■ WHAT TO WORK ON
Only the lines from the one containing "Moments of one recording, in" to the end of the data should be copied, exactly and without pictures.

── INPUT DATA ──

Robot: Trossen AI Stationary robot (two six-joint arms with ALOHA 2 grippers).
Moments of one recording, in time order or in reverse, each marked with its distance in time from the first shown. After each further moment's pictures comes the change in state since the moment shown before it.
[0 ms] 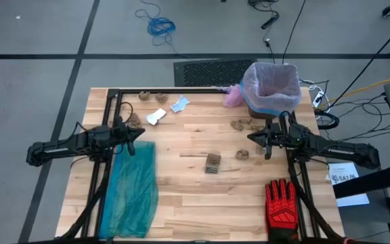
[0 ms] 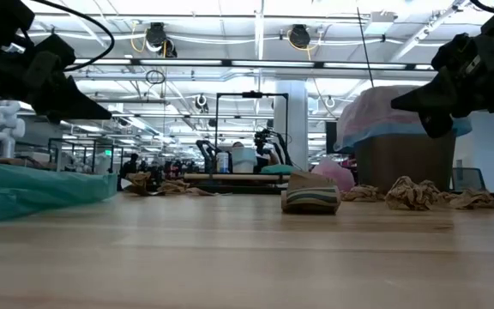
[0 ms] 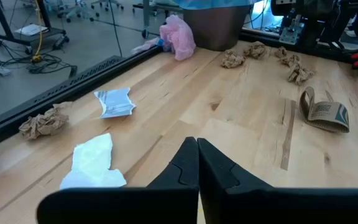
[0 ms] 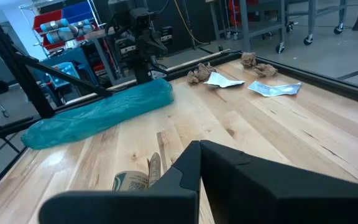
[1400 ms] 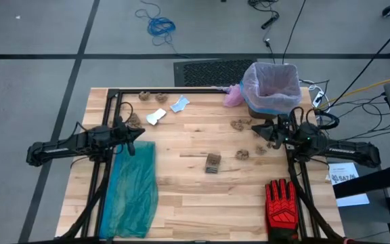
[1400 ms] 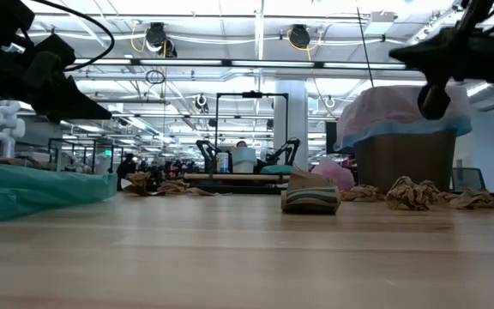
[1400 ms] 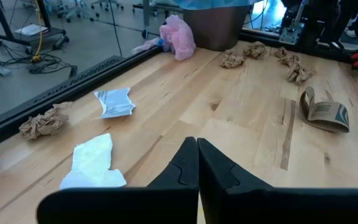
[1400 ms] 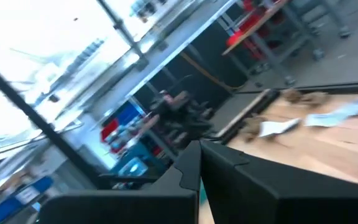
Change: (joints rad) left arm 0.000 0.000 0.000 0.000 0.000 0.000; right arm 0.028 0.023 0.044 0.281 0.044 0.492
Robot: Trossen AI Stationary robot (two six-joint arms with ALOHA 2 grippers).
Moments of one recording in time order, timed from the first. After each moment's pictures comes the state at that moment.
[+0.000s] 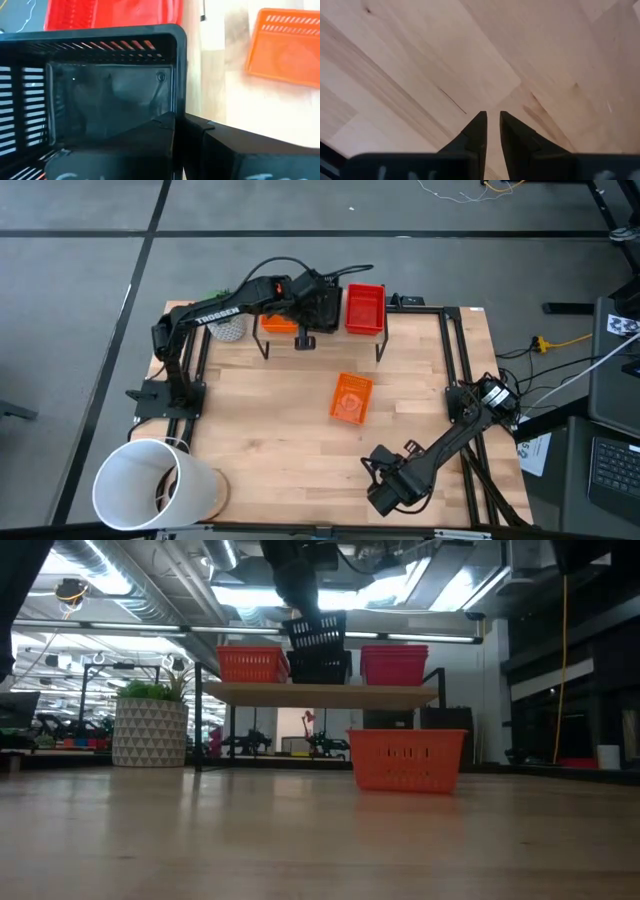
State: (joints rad) left arm 0.35 1.81 1.89 -0.97 -0.12 0.43; right arm 0.73 1.97 1.52 -1.22 0.11 1.46
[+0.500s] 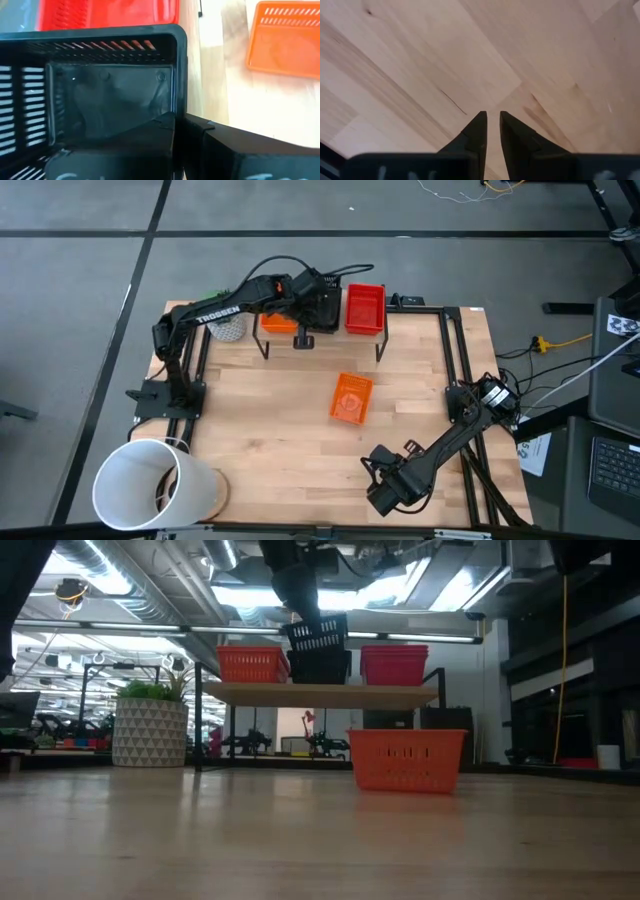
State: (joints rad) left arm 0.37 1.82 1.89 -0.97 -0.10 0.48; right arm 0.73 1.97 1.52 -1.22 0.11 1.46
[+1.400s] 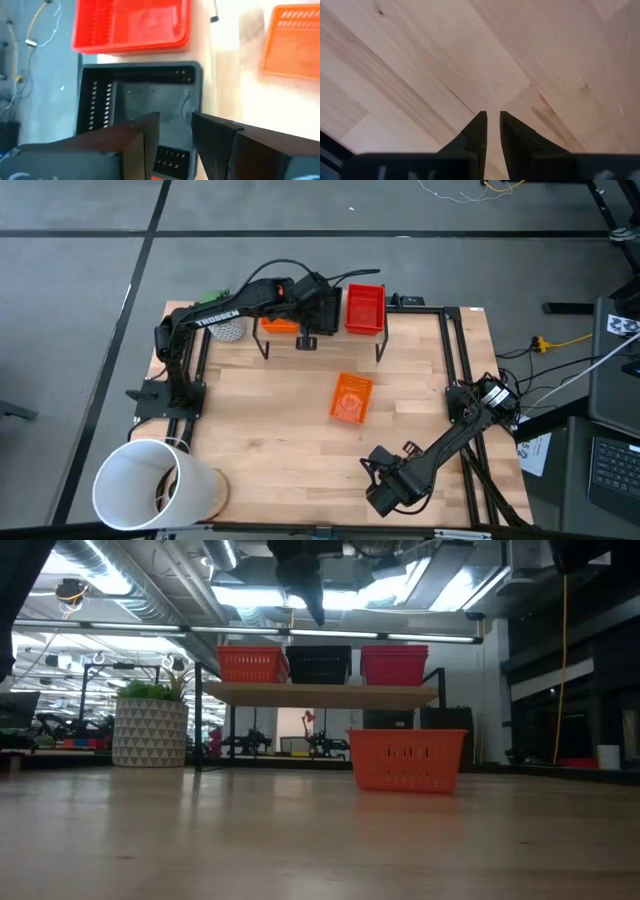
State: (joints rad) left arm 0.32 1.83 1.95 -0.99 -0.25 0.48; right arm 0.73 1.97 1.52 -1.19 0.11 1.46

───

■ SOLUTION BELOW
Moments of one recording, in time order or in reverse, each marked with its distance in time from the first shown. After each further moment's pictures comes the change in state since the moment shown before it.
[0 ms] 
[0 ms] 
[0 ms] 
[0 ms] 
[1400 ms] 
[1400 ms] 
[1400 ms] 
[1400 ms] 
Change: (joints rad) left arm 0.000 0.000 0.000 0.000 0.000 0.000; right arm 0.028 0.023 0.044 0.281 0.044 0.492
Robot: Trossen AI Stationary robot (two six-joint arms with ALOHA 2 grippers).
Moments of one recording in time order, timed from the first. After each moment's pictures comes the state at that moment.
[+0.000s] 
State: (joints rad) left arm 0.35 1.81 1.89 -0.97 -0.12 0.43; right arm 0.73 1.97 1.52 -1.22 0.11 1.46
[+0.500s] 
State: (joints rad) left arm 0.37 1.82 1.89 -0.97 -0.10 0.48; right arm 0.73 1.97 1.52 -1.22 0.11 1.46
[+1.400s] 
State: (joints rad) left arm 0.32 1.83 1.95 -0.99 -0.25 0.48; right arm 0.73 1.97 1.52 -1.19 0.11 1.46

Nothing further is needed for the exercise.